Periode 1882-1915.
Musim membekukan semua bunga, pepohonan, dedaunan, danau kecil di tengah taman, memutih oleh musim, termasuk semua kursi taman, tempat bercengkerama tentang kita. Janji cinta dilarang larut oleh waktu, kecupan pertama terus menghangat di bibirku "Di bibirku juga." Jawabnya, merangkul bahuku, sekecup lagi ciuman hangat terasa pas, di bawah telinga, di bagian sensitif itu. "Sengaja, biar kau tergelitik, percaya padaku, Nev."
Jemari cantik menyentuh dagu. "Lihat, pandang mataku, kau melihat bola salju akan melindasmu, kalau tak percaya." Percaya, selalu percaya, meski satu jam lalu aku melihatmu sepintas, sekelebatan, kau, dengan pria muda itu, mengapa suara ini seperti hantu terus menerus menguji otakku. Ini, sebuah permainan dari interlud imaji, tolong, jangan muncul selalu, jiwaku mencintai perempuan ini, bukan perasaanku.
"Kau bisa percaya padaku, kekasih, atau kau tengah memainkan peran ganda dalam benakmu."
"Jadi kau percaya, kecupan itu menenggelamkan perasaan kita jauh ke dasar jiwa, abadi.
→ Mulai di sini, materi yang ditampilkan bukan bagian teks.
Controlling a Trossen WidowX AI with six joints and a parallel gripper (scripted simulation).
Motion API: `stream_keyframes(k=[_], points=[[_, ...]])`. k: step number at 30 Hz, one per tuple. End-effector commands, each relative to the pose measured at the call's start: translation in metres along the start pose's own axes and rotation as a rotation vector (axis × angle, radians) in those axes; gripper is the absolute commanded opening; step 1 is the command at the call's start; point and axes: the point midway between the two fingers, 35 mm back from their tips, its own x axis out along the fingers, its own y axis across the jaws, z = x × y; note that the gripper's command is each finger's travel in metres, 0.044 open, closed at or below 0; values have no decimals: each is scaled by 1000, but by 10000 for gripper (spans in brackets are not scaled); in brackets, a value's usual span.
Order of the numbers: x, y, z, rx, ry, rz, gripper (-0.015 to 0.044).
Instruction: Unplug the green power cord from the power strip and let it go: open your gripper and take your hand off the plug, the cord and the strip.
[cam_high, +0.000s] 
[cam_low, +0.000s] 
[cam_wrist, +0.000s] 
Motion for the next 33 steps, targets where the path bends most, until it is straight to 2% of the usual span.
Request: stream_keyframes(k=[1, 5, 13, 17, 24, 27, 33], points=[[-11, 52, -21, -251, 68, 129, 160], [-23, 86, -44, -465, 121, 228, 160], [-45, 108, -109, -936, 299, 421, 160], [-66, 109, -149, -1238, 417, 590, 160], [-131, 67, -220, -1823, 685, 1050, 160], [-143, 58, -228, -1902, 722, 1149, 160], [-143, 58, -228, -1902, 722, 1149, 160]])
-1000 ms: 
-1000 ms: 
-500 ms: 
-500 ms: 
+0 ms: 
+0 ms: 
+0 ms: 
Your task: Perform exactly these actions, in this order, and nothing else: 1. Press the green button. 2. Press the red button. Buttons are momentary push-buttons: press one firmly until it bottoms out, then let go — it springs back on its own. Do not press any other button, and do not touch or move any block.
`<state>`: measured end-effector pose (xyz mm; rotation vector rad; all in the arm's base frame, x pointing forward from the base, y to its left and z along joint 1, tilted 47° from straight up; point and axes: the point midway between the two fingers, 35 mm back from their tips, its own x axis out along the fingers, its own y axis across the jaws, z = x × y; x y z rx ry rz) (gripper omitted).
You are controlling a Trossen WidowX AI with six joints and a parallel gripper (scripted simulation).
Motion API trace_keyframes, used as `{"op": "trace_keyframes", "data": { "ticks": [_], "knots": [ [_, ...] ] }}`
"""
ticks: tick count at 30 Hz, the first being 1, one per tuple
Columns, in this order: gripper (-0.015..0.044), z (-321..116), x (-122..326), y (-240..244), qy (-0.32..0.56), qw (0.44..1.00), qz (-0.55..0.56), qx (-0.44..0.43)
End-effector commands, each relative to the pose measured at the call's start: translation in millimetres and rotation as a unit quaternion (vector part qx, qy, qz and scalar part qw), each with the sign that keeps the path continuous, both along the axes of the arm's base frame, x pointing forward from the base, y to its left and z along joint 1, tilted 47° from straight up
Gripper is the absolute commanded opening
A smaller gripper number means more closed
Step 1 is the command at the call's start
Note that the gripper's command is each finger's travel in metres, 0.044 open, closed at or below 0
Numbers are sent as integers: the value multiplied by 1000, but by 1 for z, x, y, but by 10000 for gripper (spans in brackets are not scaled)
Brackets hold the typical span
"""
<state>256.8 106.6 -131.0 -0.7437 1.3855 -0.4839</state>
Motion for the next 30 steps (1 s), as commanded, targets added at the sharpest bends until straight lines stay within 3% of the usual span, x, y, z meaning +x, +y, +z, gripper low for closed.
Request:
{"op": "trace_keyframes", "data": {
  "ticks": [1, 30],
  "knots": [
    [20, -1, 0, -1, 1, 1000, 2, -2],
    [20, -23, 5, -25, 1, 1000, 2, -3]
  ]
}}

Nev, kau lihat, di musim sedingin apapun ini, tak ada lain, kau bara penghangat cinta kita." Pelukan itu, membuat musim tak mengedipkan mata, cemburu, mungkin, melihat kami. "Nev, jangan lepaskan apapun dari jiwamu, peluk aku lebih erat."
Cinta hangat ini, serupa senjata berat tank baja memberondong jantungku, berdebar-debar, tak karuan, berkecamuk revolusi berbagai hal, realitas itu, aku melihatmu, beberapa kali, bahkan berkali-kali. "Suara, apa kau tak memberi toleransi sekedip mata saja, biarkan aku terus mencintai perempuan ini dengan jiwaku!"
**
Periode 1882-1932.
Berdentang lonceng rumah ibadah keabadian semesta doa, di kota kecil ini, mengingatkan banyak hal, ini bunga kesukaanmu, masih segar seperti pesanmu, "Belilah selalu bunga di toko bibi Anna, jangan bunga lain, selain bunga ini." Ya, aku penuhi semua pesanmu. "Jangan lupa makan sebelum selesai menulis." Bergegas ke dapur, gaun tidurmu aduhai tergerai lepas mengalun, menggelombang deru memburu, diterpa angin dari jendela, terperangkap kisah secantik musim.
Sembari menyeduh coklat untuk kita berdua, tak lupa seminggu sekali meluncur kalimat kesukaanku dari bibirmu, "Cukur bersih janggutmu, tipiskan kumismu, kau lelaki milikku. Apakah aku perempuan milikmu, Nev?"
"Kev, sejak pagi sudah melaju bersepeda ke sekolahnya," membisik kalimat terakhir itu, pelukan kesucian jiwa.
Kita, selalu ingin tergesa-gesa melambungkan gemintang ke angkasa, menerbangkan pesawat kertas di antara awan-awan meliuk-liuklah dalam badai tak ingin cepat berlalu, hempasan hujan, gigitan dingin setiap musim, mengguncang cuaca perubahan imajinasi, meledaklah halilintar, membakar tepian dermaga, hingga karam semua kapal uap, menepilah perahu.
Di tempat itu kritik mengalir deras dari bibirmu, bagian sebelum akhir dari novelku, tak seharusnya, aku mengadili nasib lelaki dengan sepenuh jiwa telah mencintai perempuannya, meskipun cinta itu senantiasa membara prasangka, kecurigaan, cemburu, tak pada tempatnya.